Смерть – дружественная сила, и пока человек не вышел из своего рая, он доверчиво взирает на нее, да и нет для него различия между нею и жизнью, оба мира глядятся друг в друга в этой промежуточной полосе, и каждый из них – жизнь. Но совершается грехопадение, и жизнь – уже смерть, и смерть – впервые смерть как сила враждебная, и человек бежит, но не убегает от неизбежной. Nolentem fata trahunt. Трепет пред близостью ласково зовущей смерти, впервые охвативший не ведавшего дотоле страха Сашу, отмечает его вступление на путь земной, истомный и смертный. Земная стихия сказалась в нем. и он пошел прочь от смерти – в жизнь, она же – воистину смерть, тогда как смерть – дверь жизни и обетование свободы.

«Он неподвижно глядел перед собою. Лепестинья подошла сзади. Она глядела на него суровыми глазами. Тихо и сурово сказала она. качая дряхлою головою: „Что смотришь? Куда смотришь? Опять к ей засматриваешь?“ И она пошла мимо, уже не глядела на Сашу, и не жалела его, и не звала. Безучастная и суровая, проходила она мимо Легкий холод обвеял Сашу. Весь дрожа, томимый таинственным страхом, он встал и пошел за Лепестиньей [Познанием], – к жизни земной пошел он в путь истомный и смертный».

Одно детство, не знающее смерти, ни страха, ни стыда. – как бы отголосок и продолжение забытого рая земли. И лучше умереть телу, чем душе, в тот роковой миг, когда человек снова изгоняется из рая. Мистерия детства – его святости и его грехопадения – вот содержание этой книги о детях. Но разве нельзя воскреснуть и вернуться к утраченному раю младенчества? Рассказ «Обруч» изображает бессознательную попытку такого возврата, но как тускл и бессилен этот печальный отблеск райского луча в душе давно умершей!

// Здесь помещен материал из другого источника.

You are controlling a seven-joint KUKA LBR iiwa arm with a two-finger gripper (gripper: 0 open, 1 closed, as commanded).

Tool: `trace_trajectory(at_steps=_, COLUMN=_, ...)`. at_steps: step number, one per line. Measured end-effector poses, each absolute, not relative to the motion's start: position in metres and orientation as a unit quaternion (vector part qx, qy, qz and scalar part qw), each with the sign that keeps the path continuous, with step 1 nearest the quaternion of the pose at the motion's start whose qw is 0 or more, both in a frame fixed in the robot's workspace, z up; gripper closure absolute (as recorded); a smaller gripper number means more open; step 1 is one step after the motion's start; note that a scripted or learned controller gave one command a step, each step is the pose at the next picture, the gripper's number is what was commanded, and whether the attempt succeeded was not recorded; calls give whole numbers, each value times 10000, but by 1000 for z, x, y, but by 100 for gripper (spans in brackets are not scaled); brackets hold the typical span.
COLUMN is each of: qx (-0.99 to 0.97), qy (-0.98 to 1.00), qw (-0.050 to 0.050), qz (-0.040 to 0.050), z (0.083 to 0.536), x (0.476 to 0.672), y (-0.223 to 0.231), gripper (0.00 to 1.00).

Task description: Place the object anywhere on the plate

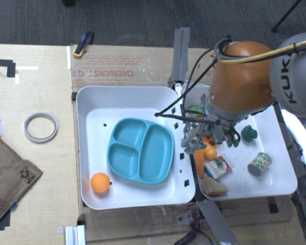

По-видимому, художник не верит, что можно «обратиться и стать как дети». И не веря в это мистическое возрождение, не видит он возможностей опрозрачненной жизни, единого правого «как», – жизни, просвеченной светом белой Тайны, которая, преломляясь в радугах бытия, самоутверждается, единая, в раздельной многоцветности явлений и, радуясь радужному претворению своему, удерживает и лелеет их над обрывами уничтожения, и хранит от слияния в белое безразличие. В этой книге тайновидения нет воления веры и нет надежды преображения. Она искушает дух к конечному Нет; но он, упорствующий, не отступит до конца от своих извечных притязаний пресуществить жизнь в умильные преломления единого всерадостного Да…

Лишний раз убеждаемся мы по прочтении этой книги о явной тайне в том, что лжив был реализм, затенявший тайну, что истинный реализм ее обнаруживает; что чем тоньше наблюдение, чем изощреннее внимание, устремленное на действительность, тем знаменательнее, символичнее действительность, тем прозрачнее отражение непреходящего в зыби мимо бегущих явлений: «Alles Vergangliche ist nur ein Gleichniss».